B-frames (Bi-directionally predictive-coded frames) require information of the previous and following I and / or P-frame for encoding and decoding. The highest compression ratio is attainable by using these frames. A B-frame is defined as the difference of a prediction of the past image and the following P or I-frame. B-frames can never be directly accessed in a random fashion. For the prediction of B-frames, the previous as well as the following P or I-frames are taken into account. The following example illustrates the advantages of a bi-directional prediction. In a video scene, a ball moves from left to right in front of a static background. In the left area of the scene, parts of the image appear that in the former image were covered by the ball. A prediction of these areas can be derived from the following but not from the previous image. A macro block may be derived from the previous or the next macro block of P or I-frames.

D-Frames (DC-Coded frames) are intraframe-encoded. They can be used for fast forward or fast rewind modes. D-frames consist only of the lowest frequencies of an image. D-frames are used for display in fast-forward or fast-rewind modes. This could also be realized by a suitable order of I-frames. For this purpose, I-frames must occur periodically in data stream. Slow-rewind playback requires huge storage capacity. Therefore, all images that were combined in a group must be decoded in the forward mode and stored, after which a rewind playback is possible. This is known as the group of pictures in MPEG.

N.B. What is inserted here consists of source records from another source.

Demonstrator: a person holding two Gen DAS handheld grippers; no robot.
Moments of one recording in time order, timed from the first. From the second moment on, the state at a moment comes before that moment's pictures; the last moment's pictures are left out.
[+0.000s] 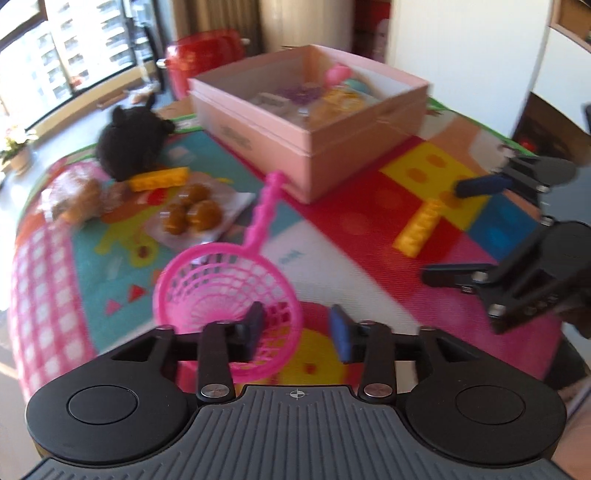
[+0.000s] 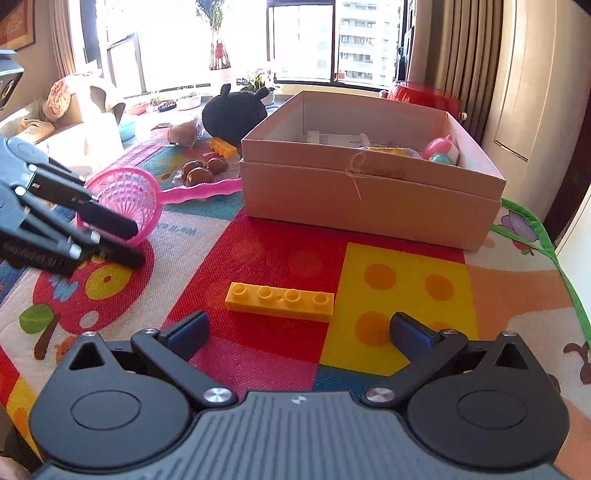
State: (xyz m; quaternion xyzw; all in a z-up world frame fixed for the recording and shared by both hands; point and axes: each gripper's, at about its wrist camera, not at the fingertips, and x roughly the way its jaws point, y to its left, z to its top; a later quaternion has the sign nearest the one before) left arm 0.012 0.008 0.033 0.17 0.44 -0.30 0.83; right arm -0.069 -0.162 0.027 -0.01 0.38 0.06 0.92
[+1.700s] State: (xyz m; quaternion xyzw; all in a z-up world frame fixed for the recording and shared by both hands) left arm -0.036 0.047 0.037 0.02 0.41 -0.21 0.89; right arm -0.073 -0.121 0.055 -0.05 0.38 0.06 0.92
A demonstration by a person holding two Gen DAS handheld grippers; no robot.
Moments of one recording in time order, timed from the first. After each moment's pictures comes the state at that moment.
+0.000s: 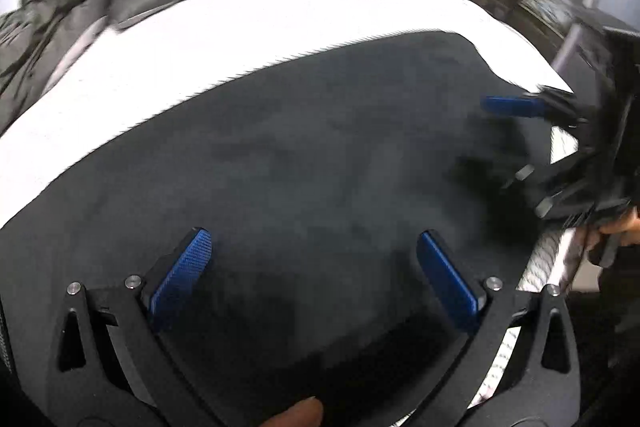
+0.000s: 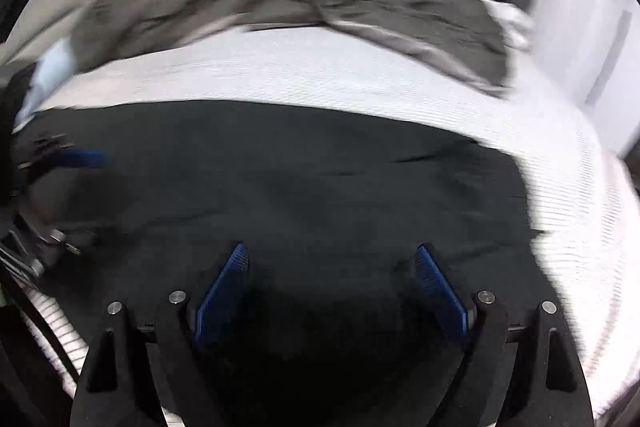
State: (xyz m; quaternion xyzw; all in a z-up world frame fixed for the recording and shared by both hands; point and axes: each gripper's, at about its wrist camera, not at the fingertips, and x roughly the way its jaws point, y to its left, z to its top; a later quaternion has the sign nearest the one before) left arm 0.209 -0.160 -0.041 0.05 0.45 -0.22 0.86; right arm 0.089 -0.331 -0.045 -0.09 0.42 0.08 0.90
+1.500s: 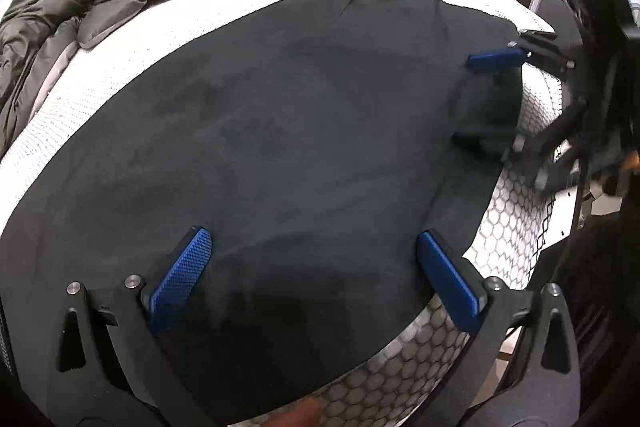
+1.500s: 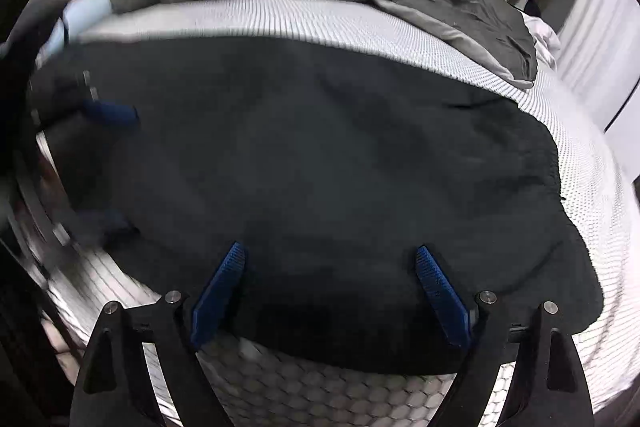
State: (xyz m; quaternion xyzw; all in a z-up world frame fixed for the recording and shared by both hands) left arm 0.126 -0.199 -0.059 0.13 0.45 -0.25 0.85; right arm 0.035 -0.336 -0.079 -0.16 0.43 0.10 0.88
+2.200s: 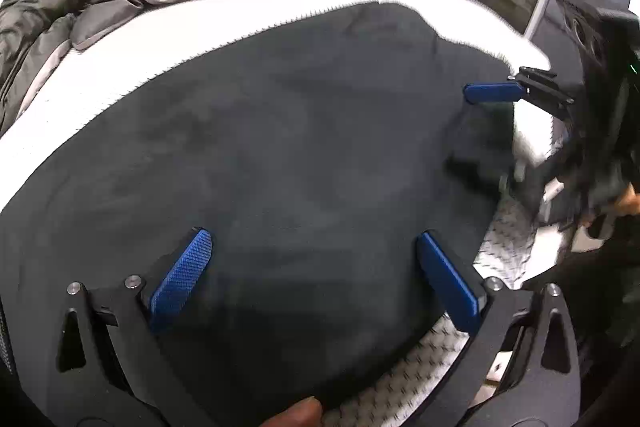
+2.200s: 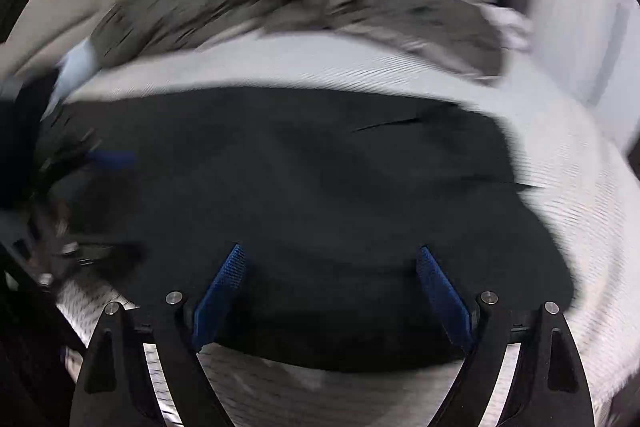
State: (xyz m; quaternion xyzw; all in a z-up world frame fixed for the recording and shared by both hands) left arm 0.147 -0.209 -0.052 0.10 0.44 -0.26 0.85; right arm 0.026 -0.342 -0.055 -0.09 0.41 0.10 0.90
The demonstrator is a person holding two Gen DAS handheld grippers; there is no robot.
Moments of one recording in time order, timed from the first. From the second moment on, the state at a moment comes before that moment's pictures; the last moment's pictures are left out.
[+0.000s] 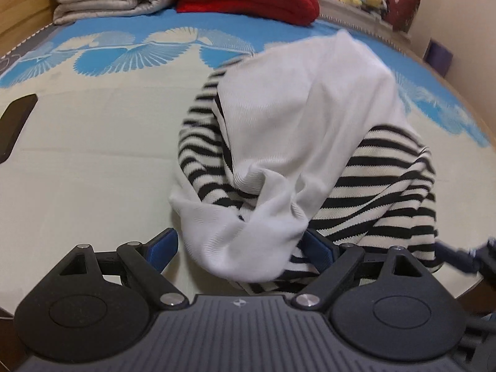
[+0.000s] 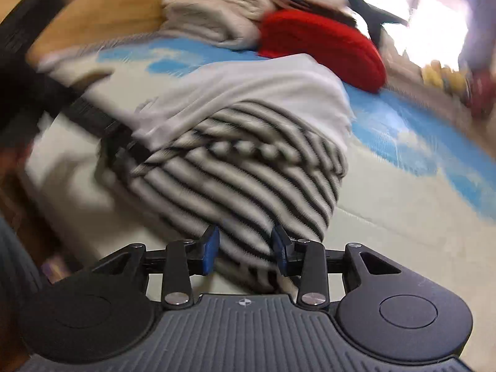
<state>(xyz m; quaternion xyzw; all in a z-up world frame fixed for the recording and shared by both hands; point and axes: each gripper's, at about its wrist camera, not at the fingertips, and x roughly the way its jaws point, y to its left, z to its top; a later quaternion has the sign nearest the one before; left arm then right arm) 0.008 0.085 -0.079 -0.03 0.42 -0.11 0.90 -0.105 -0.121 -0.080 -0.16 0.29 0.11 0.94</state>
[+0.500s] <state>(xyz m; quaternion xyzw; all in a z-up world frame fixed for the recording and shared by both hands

The picture shows a sequence of I, P, and B-frames. For example, the prediction for the first P-frames and a bi-directional prediction for a B-frame is shown. A P-frame to be displayed after the related B-frame must be decoded before the B-frame because its data is required for the decompression of the B-frame. The regularity of a sequence of I, P and B-frames is determined by the MPEG application. For fast random access, the best resolution would be achieved by coding the whole data stream as I-frames. On the other hand, the highest degree of compression is attained by using as many B-frames as possible. For practical applications, the following sequence has proved to be useful, “IBBPBBPBBIBBPBBPBB...”. In this case, random access would have a resolution of nine still images(i.e., about 330 milliseconds), and it still provides a very good compression ratio.

Audio Encoding

MPEG audio coding uses the same sampling frequencies as Compact Disc Digital Audio (CD-DA) and Digital Audio Tape (DAT), i.e., 44.1 kHz and 48 kHz, and additionally, 32 kHz is available, all at 16 bits. Three different layers of encoder and decoder complexity and performance are defined. An implementation of a higher layer must be able to decode the MPEG audio signals of lower layers. For each subband, the amplitude of the audio signal is calculated. Also for each subband, the noise level is determined. At a higher noise level, a rough quantization is performed, and at a lower noise level, a finer quantization is applied.The audio coding can be performed with a single channel, two independent channels or one stereo signal. In the definition of MPEG, there are two different stereo modes: two channels that are processed either independently or as joint stereo. In the case of joint stereo, MPEG exploits redundancy of both channels and achieves a higher compression ratio. Each layer defines 14 fixed bit rates for the encoded audio data stream, which in MPEG are addressed by a bit rate index. The minimal value is always 32 Kbits/second. These layers support different maximal bit rates: layer 1 allows for a maximal bit rate of 448 Kbits/second, layer 2 for 384 Kbits/second and layer 3 for 320 Kbits/s.